### WHAT IS EXPECTED
Take the entries below and print only the lines from the one with "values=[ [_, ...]" through the one with "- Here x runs", exactly as they stand, both ends included.
====== EXTRACTED ENTRIES
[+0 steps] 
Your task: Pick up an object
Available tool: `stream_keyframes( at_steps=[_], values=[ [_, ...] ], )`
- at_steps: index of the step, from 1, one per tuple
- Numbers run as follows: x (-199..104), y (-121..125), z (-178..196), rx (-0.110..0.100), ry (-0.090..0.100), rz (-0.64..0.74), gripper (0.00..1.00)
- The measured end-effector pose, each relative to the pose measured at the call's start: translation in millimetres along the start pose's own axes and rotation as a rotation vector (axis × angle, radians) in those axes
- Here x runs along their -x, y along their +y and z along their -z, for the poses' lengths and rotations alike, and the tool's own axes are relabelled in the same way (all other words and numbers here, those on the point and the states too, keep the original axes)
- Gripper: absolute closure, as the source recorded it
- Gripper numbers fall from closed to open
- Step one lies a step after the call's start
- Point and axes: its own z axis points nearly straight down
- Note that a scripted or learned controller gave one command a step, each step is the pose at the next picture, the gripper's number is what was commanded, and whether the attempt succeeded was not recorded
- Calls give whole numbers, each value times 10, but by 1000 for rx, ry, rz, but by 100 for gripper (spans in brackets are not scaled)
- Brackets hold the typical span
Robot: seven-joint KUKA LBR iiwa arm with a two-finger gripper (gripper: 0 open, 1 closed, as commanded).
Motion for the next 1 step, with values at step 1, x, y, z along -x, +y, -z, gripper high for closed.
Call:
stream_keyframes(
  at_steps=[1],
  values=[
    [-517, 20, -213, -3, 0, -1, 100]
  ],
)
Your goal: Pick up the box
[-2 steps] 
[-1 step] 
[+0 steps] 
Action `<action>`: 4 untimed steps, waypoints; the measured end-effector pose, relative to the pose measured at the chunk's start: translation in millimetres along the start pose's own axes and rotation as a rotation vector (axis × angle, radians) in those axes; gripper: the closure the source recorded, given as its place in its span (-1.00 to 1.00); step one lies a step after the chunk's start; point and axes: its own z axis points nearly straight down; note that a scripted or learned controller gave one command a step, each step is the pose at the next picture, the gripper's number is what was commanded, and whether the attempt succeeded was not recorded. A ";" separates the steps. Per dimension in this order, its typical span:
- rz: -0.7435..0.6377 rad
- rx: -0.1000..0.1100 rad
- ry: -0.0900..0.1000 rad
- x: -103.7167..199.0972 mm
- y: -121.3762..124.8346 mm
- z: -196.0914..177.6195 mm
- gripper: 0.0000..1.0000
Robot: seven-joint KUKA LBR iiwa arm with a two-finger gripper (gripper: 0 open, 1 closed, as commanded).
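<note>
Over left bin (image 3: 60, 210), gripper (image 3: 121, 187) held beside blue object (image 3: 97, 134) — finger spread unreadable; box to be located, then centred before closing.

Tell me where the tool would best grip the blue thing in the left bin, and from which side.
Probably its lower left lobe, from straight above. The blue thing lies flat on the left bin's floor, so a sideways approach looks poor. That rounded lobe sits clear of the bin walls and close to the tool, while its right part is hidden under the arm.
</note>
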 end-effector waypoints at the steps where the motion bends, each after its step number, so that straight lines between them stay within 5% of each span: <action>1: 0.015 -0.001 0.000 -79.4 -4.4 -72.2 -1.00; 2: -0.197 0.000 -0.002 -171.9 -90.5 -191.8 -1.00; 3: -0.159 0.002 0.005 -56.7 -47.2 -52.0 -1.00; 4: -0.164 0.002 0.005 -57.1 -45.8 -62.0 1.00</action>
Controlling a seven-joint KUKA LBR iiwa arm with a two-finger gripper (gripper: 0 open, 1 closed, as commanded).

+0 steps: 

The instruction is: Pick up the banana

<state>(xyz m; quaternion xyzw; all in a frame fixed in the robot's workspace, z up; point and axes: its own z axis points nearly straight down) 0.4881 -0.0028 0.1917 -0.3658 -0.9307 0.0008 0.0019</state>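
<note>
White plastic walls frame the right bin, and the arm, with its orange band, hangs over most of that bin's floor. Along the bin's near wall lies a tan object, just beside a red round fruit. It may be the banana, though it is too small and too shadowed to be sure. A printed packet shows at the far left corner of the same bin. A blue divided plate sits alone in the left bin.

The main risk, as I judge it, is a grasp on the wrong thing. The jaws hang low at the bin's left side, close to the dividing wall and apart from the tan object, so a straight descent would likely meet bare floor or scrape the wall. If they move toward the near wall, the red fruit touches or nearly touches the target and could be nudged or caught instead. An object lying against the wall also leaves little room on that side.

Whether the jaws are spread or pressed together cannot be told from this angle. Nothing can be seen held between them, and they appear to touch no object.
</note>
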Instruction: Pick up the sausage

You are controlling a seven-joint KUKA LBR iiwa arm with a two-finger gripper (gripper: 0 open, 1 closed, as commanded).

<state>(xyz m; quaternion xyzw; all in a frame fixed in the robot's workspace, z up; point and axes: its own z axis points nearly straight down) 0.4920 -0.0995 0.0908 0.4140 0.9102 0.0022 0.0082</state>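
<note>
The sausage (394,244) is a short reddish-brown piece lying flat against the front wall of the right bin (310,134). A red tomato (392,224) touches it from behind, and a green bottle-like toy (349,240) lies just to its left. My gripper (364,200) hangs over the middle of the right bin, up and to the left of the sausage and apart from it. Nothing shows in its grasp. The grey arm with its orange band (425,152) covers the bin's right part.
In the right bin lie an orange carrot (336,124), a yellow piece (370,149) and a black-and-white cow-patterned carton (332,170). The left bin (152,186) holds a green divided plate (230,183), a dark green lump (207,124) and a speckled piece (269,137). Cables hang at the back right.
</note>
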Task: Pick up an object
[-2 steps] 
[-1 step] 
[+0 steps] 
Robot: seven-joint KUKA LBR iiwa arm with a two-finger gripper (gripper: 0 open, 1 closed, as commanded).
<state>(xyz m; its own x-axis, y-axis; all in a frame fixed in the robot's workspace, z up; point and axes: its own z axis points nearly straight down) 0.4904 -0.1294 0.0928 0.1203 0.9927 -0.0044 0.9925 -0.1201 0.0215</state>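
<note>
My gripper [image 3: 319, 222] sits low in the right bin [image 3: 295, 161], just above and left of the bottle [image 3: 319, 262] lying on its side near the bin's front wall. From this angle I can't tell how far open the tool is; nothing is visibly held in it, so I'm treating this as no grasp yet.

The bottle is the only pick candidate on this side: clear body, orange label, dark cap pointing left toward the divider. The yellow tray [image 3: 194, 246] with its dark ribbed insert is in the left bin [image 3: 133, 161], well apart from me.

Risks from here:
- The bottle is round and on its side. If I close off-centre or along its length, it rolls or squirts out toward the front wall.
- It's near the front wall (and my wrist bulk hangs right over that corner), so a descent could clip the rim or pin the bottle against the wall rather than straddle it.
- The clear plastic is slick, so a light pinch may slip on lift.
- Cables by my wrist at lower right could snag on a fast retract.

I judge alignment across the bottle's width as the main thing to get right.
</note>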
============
### RESPONSE TO THIS TASK
Available tool: `stream_keyframes( at_steps=[_], values=[ [_, ...] ], )`
- at_steps: index of the step, from 1, one per tuple
- Numbers run as follows: x (-199..104), y (-121..125), z (-178..196), rx (-0.110..0.100), ry (-0.090..0.100), rz (-0.64..0.74), gripper (0.00..1.00)
- The measured end-effector pose, each relative to the pose measured at the call's start: translation in millimetres along the start pose's own axes and rotation as a rotation vector (axis × angle, radians) in those axes
- Here x runs along their -x, y along their +y and z along their -z, for the poses' lengths and rotations alike, and the tool's own axes are relabelled in the same way (all other words and numbers here, those on the point and the states too, keep the original axes)

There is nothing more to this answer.